Knowing what I know about Amy, I can’t figure out why she’d be with someone like Kendrick. I have no idea where he’s from, but he’s certainly not some happy-go-lucky guy brandishing a smile everywhere he goes. Based on his reputation and my encounter with him last week at the career fair, he doesn’t seem like the typical guy Amy would date. He’s big, aggressive, and clearly unafraid to be who he is and say what’s on his mind. Her interest in him comes off like a fetish. She’s attracted to his reputation and likes the idea of being with the guy everyone is afraid of, and there’s something about it that pisses me off.

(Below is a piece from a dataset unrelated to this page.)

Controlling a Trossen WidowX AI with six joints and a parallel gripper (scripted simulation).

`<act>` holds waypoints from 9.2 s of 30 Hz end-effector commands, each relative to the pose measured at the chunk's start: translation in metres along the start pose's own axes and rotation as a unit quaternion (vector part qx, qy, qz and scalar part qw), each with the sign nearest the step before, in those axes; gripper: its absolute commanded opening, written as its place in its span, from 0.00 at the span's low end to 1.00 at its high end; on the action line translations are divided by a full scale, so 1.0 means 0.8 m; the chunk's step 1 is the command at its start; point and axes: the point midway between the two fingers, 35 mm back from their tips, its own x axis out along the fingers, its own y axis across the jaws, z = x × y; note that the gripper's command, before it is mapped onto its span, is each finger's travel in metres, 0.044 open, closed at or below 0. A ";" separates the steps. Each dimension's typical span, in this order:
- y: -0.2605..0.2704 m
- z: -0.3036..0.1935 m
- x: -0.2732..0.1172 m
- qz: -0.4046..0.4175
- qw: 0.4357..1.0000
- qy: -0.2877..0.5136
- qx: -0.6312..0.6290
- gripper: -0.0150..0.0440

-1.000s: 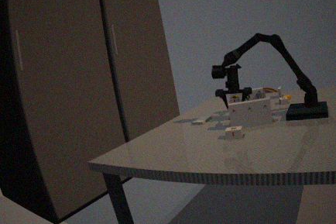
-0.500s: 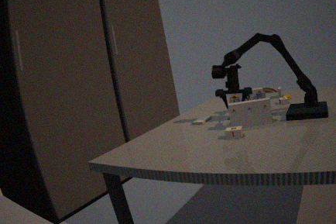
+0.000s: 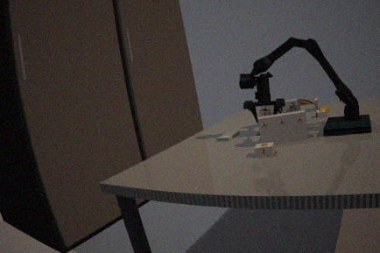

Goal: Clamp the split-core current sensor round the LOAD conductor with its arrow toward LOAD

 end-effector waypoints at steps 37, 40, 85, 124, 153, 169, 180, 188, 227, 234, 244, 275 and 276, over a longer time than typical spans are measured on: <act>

By the time class ends, I’m annoyed by nothing more than thoughts and memories. I walk to the second of my back-to-back classes still thinking about Amy and Kendrick, and not even bothering to ask why. The thoughts are just stuck in my head, and it’s only made worse when I see Amy walking down the hall just before I enter my final class of the day. She doesn’t see me, but I stand before the threshold watching as she saunters toward me, blissfully unaware of my hateful gaze. Her mind is in the clouds as she walks with her head down, staring at her phone while texting. I want to stick my foot out and trip her, but I resist the urge because I don’t want to see her look at me at all. So I step into the room just before she lifts her head.

My last class of the day goes by quickly until the very end. It’s just my luck that the last grade I will ever get in this class is a D, and it comes with a scornful glare from my asshole of a professor as he hands me the paper.

“Not the way I expected things to end for you, Maya,” he says, shoving the paper into my hands. “Let’s hope you’ll be more focusedaftergraduation when expectations are higher and lulls in focus are not allowed.”

I frown as I take the paper with a giant, red D circled at the top and drop it onto the desk. I look at the grade and shake my head. I’m going to pass this class with ease, so I don’t know why the professor is giving me so much shit about a grade that’s completely inconsequential. The interaction adds more fuel to an uncontrollable fire in my mind, and I stomp out of the classroom the second the bell rings.

At the end of the day, the halls are filled with countless people. They cram into every nook and cranny available on their way to the exits, and it continues out into the parking lot, where the zombies practically climb on top of cars to reach their own. I try to keep my head down as I make the trek across campus to student parking, but walking with your head down can lead to problems, and I run face-first into mine.

“Shit,” I say as I slam into someone and the two of us stumble. A phone goes bouncing to the ground just before I make the mistake of looking up.

Amy stands in front of me with a look of pure disgust on her face. Her red hair glows like it’s on fire, her blue eyes sparkle, and her smile vanishes when she realizes I’m the person who bumped into her. It’s clear she remembers me the exact same way I remember her, and time has not healed all wounds. It has only allowed them to grow and fester, causing more pain and anger.